- [What you are asked to do] An accurate, complete copy of the records below is required.
[Start of Attachment]
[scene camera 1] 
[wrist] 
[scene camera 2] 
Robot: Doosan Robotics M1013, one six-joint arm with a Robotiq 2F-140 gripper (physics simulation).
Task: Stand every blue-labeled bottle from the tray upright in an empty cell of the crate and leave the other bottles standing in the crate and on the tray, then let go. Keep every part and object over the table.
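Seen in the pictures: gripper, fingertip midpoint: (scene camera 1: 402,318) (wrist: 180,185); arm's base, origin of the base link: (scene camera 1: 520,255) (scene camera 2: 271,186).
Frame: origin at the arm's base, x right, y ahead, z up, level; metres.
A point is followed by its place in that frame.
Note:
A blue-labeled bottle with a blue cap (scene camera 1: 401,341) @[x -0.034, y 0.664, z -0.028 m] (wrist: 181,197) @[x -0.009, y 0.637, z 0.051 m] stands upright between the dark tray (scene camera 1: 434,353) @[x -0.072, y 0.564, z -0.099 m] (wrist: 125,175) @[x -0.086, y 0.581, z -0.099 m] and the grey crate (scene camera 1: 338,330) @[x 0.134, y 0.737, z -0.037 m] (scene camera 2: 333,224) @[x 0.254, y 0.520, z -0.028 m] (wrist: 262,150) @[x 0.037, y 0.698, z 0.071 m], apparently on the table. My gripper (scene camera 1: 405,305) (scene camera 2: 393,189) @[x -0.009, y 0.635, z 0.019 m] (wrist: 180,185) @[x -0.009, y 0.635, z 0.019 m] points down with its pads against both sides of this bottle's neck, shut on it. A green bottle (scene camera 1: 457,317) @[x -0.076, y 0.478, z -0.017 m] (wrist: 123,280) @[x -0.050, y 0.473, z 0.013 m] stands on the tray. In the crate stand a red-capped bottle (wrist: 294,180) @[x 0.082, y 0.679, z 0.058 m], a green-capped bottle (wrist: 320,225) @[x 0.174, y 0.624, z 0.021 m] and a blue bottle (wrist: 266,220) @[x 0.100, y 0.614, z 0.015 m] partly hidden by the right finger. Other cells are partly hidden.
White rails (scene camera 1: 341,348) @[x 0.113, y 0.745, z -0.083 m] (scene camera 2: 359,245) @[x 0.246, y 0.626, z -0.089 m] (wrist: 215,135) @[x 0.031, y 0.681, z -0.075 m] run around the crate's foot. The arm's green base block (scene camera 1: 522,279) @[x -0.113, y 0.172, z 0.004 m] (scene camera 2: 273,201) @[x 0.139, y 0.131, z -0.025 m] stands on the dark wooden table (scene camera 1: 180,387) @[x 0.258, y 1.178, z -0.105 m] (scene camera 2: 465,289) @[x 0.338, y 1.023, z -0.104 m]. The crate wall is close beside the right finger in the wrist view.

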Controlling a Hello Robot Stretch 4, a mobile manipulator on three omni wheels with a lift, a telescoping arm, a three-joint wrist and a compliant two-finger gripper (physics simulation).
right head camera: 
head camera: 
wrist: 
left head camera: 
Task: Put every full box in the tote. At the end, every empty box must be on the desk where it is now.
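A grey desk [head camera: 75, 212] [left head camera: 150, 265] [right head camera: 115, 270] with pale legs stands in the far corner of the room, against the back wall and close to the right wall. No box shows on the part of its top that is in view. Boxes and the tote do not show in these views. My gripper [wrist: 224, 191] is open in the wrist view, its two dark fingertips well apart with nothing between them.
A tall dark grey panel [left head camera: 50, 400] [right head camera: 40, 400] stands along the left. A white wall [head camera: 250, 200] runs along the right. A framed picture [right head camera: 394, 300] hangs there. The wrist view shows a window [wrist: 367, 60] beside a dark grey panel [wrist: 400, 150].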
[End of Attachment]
- [Written solution]
[scene camera 1] 
[wrist] 
[scene camera 2] 
Robot: Doosan Robotics M1013, one six-joint arm with a Robotiq 2F-140 gripper (physics simulation).
Task: Stand every blue-labeled bottle from the tray upright in an empty cell of the crate and leave the other bottles standing in the crate and on the tray, then let go. Keep every part and object over the table.
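Seen in the pictures: gripper, fingertip midpoint: (scene camera 1: 402,318) (wrist: 180,185); arm's base, origin of the base link: (scene camera 1: 520,255) (scene camera 2: 271,186).
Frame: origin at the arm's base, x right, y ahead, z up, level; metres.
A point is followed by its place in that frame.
Note:
A blue-labeled bottle with a blue cap (scene camera 1: 401,341) @[x -0.034, y 0.664, z -0.028 m] (wrist: 181,197) @[x -0.009, y 0.637, z 0.051 m] stands upright between the dark tray (scene camera 1: 434,353) @[x -0.072, y 0.564, z -0.099 m] (wrist: 125,175) @[x -0.086, y 0.581, z -0.099 m] and the grey crate (scene camera 1: 338,330) @[x 0.134, y 0.737, z -0.037 m] (scene camera 2: 333,224) @[x 0.254, y 0.520, z -0.028 m] (wrist: 262,150) @[x 0.037, y 0.698, z 0.071 m], apparently on the table. My gripper (scene camera 1: 405,305) (scene camera 2: 393,189) @[x -0.009, y 0.635, z 0.019 m] (wrist: 180,185) @[x -0.009, y 0.635, z 0.019 m] points down with its pads against both sides of this bottle's neck, shut on it. A green bottle (scene camera 1: 457,317) @[x -0.076, y 0.478, z -0.017 m] (wrist: 123,280) @[x -0.050, y 0.473, z 0.013 m] stands on the tray. In the crate stand a red-capped bottle (wrist: 294,180) @[x 0.082, y 0.679, z 0.058 m], a green-capped bottle (wrist: 320,225) @[x 0.174, y 0.624, z 0.021 m] and a blue bottle (wrist: 266,220) @[x 0.100, y 0.614, z 0.015 m] partly hidden by the right finger. Other cells are partly hidden.
White rails (scene camera 1: 341,348) @[x 0.113, y 0.745, z -0.083 m] (scene camera 2: 359,245) @[x 0.246, y 0.626, z -0.089 m] (wrist: 215,135) @[x 0.031, y 0.681, z -0.075 m] run around the crate's foot. The arm's green base block (scene camera 1: 522,279) @[x -0.113, y 0.172, z 0.004 m] (scene camera 2: 273,201) @[x 0.139, y 0.131, z -0.025 m] stands on the dark wooden table (scene camera 1: 180,387) @[x 0.258, y 1.178, z -0.105 m] (scene camera 2: 465,289) @[x 0.338, y 1.023, z -0.104 m]. The crate wall is close beside the right finger in the wrist view.
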
Controlling a Hello Robot Stretch 4, a mobile manipulator on three omni wheels with a lift, a telescoping arm, a three-joint wrist and a compliant two-finger gripper (physics simulation).
right head camera: 
head camera: 
wrist: 
left head camera: 
Task: Put every full box in the tote. At the end, every empty box must be on the desk where it is now.
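A grey desk [head camera: 75, 212] [left head camera: 150, 265] [right head camera: 115, 270] with pale legs stands in the far corner of the room, against the back wall and close to the right wall. No box shows on the part of its top that is in view. Boxes and the tote do not show in these views. My gripper [wrist: 224, 191] is open in the wrist view, its two dark fingertips well apart with nothing between them.
A tall dark grey panel [left head camera: 50, 400] [right head camera: 40, 400] stands along the left. A white wall [head camera: 250, 200] runs along the right. A framed picture [right head camera: 394, 300] hangs there. The wrist view shows a window [wrist: 367, 60] beside a dark grey panel [wrist: 400, 150].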

No more output is needed.